One of these changes referred to as “Auto-Pay,” allowed UI benefits to be automatically paid without requiring claimants to report the weekly wage information needed to determine whether they were actually eligible for benefits. Seasoned OUI and Commonwealth Office of Technology expressed concerns about implementing Auto-Pay, according to the report, but it was implemented in spite of those concerns. Auto-Pay was in effect two weeks for traditional UI and eight weeks for PUA, and it contributed to causing many of the issues identified in the auditor’s findings.
The report notes that despite efforts to pay benefits more quickly, many claims still were not timely processed. As of Oct. 29, 2020, the claims backlog of unprocessed, initial jobless claims totaled approximately 80,000. Additionally, OUI had archived more than 400,000 emails the office received through its UI assistance email account that remained unread as of Nov. 9, 2020. These emails from claimants could include indications or problems for OUI to address, not to mention general questions from unemployed Kentuckians.
To illustrate the Auto-Pay issue, auditors selected a sample of 37 state employees who filed for and received UI benefits and discovered 16 state employees were paid unemployment benefits for the loss of part-time jobs, despite still being employed by the state.

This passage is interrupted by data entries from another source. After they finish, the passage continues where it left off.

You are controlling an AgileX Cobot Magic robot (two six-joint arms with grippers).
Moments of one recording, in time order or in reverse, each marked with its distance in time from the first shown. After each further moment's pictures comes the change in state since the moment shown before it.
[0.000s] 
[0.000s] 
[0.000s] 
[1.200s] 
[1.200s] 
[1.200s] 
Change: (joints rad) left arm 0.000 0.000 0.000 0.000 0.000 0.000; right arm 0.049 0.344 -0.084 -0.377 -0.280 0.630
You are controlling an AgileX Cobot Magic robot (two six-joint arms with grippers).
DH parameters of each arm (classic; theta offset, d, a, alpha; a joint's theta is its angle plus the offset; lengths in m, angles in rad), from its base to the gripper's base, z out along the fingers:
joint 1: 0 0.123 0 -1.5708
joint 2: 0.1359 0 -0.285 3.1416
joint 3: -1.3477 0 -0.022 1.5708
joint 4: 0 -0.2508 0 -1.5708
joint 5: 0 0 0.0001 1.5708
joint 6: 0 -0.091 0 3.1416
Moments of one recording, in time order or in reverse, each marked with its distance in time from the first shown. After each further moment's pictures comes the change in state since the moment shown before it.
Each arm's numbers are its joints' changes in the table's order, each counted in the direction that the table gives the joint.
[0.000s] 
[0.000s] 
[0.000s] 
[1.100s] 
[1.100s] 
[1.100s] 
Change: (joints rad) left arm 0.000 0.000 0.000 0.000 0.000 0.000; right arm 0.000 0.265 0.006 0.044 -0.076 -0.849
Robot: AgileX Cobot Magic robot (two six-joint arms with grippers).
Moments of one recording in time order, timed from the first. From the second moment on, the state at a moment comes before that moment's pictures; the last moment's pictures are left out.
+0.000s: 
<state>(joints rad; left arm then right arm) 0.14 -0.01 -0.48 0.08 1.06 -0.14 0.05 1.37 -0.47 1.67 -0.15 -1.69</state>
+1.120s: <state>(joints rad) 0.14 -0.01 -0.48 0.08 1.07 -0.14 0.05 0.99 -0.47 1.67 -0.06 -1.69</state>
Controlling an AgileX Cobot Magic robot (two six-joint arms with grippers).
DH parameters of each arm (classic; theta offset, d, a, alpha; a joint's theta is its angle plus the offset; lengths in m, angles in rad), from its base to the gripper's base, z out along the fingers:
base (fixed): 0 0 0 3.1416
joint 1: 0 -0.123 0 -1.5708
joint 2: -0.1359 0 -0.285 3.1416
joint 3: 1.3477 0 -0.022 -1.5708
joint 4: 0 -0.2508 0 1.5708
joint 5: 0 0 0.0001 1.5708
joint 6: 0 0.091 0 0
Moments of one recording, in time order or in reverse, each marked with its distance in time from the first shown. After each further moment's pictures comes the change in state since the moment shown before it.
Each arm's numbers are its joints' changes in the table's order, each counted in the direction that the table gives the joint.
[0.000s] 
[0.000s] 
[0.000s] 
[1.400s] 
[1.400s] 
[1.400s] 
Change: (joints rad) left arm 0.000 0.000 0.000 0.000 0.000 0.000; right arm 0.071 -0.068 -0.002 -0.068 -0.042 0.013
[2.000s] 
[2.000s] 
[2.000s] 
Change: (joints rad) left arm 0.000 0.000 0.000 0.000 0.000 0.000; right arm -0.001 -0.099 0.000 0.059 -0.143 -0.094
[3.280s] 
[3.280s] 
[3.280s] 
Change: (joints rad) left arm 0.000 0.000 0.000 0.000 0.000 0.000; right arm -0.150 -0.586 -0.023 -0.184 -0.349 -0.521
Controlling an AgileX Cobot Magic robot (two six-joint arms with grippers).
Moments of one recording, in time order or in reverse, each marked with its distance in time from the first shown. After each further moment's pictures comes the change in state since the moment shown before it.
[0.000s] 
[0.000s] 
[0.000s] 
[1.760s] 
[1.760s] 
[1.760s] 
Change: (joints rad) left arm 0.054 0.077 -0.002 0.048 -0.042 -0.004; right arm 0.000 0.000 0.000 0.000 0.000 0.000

Claimants are required to report any earnings during the week for which they are claiming benefits, and their full-time state wages would have made these employees ineligible for benefits. However, the adoption of the Auto-Pay policy eliminated the system control that asked claimants to report their weekly earnings, so the system did not take into account wages from their full-time state employment. The net overpayment in this sample was more than $116,000.
Furthermore, seven of the employees did not report wages earned from full-time employment even when the Auto-Pay period had ended despite having the ability to do so.
Another issue appearing in the report was data security. OUI failed to inform the Auditor of Public Accounts, along with other state agencies, of three data breaches that occurred in April and May 2020. State law requires agencies to notify APA and others within 72 hours of the occurrence.